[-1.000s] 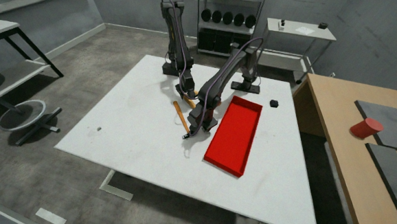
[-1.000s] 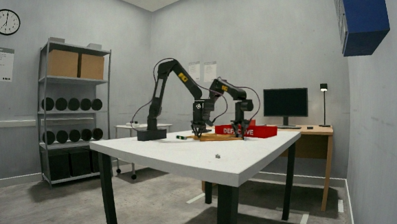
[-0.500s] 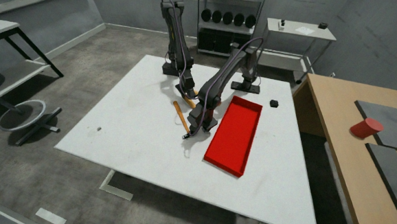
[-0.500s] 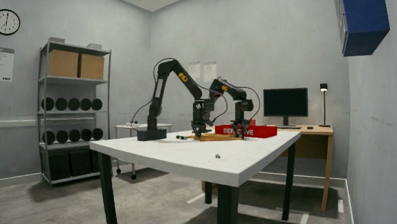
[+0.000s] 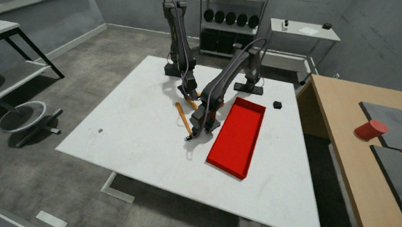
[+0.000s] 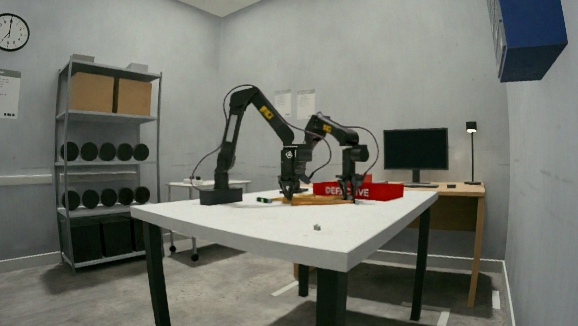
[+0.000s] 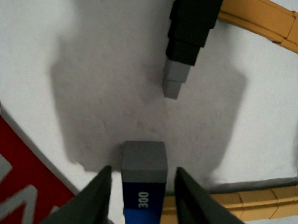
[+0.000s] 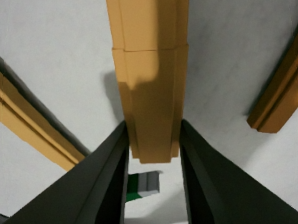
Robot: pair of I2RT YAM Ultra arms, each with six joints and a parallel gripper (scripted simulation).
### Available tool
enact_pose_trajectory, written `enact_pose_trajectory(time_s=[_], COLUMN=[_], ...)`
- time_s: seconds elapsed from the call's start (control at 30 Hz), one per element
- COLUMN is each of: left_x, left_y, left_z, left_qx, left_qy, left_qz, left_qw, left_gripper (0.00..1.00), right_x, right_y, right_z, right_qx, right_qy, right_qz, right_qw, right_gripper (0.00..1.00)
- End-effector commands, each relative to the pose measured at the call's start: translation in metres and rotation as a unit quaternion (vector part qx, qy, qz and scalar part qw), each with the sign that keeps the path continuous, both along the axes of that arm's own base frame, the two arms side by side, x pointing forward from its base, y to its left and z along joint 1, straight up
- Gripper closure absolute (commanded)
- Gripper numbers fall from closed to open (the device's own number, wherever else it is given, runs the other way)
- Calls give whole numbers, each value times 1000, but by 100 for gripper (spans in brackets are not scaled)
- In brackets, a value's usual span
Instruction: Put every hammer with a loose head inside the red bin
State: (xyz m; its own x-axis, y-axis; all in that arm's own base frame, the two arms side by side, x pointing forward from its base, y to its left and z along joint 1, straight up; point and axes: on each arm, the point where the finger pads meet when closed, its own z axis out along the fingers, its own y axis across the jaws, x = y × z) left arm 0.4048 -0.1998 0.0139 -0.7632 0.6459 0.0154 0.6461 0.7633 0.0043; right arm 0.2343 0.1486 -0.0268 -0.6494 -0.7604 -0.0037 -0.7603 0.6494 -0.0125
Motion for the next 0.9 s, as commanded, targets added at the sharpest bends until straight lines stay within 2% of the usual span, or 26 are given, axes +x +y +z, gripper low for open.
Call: enact_pose_trajectory(time_s=[0.0,0.03,0.1,0.13,0.2,0.23,0.37,0.57,0.6,0.63,0.87], left_x=[3,3,3,3,3,3,3,3,4,4,8], left_y=[-2,-2,-2,-2,-2,-2,-2,-2,-1,0,5], left_z=[8,8,8,8,8,8,8,8,9,9,10], left_qx=[-9,-9,-9,-9,-9,-9,-9,-9,-12,-12,-4], left_qy=[-10,-10,-10,-10,-10,-10,-10,-10,-15,-15,-21], left_qz=[0,0,0,0,0,0,0,0,-2,-1,1], left_qw=[1000,1000,1000,1000,1000,1000,1000,1000,1000,1000,1000], left_gripper=[63,67,67,72,72,76,76,84,96,84,83], right_x=[3,3,1,1,1,1,1,1,1,1,-14], right_y=[1,1,1,1,1,1,1,1,1,1,-12], right_z=[-3,-3,0,0,0,0,0,0,0,0,-7], right_qx=[6,6,5,5,5,5,5,5,5,5,-18], right_qy=[1,1,2,2,2,2,2,2,2,2,32], right_qz=[-1,-1,-1,-1,-1,-1,-1,-1,-1,-1,-5], right_qw=[1000,1000,1000,1000,1000,1000,1000,1000,1000,1000,999], right_gripper=[75,75,75,75,75,75,75,75,75,75,75])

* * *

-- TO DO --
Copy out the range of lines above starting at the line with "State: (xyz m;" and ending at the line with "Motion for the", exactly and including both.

-- RESPONSE TO THE EXERCISE --
State: (xyz m; its own x-axis, y-axis; all in that arm's own base frame, the two arms side by side, x pointing forward from its base, y to its left and z along joint 1, straight up; point and axes: on each arm, the point where the finger pads meet when closed, its own z axis out along the fingers, its own y axis across the jaws, x = y × z) left arm 0.4048 -0.1998 0.0139 -0.7632 0.6459 0.0154 0.6461 0.7633 0.0043; right arm 0.2343 0.1486 -0.0268 -0.6494 -0.7604 -0.0037 -0.7603 0.6494 -0.0125
Motion for the next 0.9 s, as commanded, targets added at the sharpest bends until straight lines stay within 2% of the usual span, or 26 are given, axes +x +y +z, gripper low for open.

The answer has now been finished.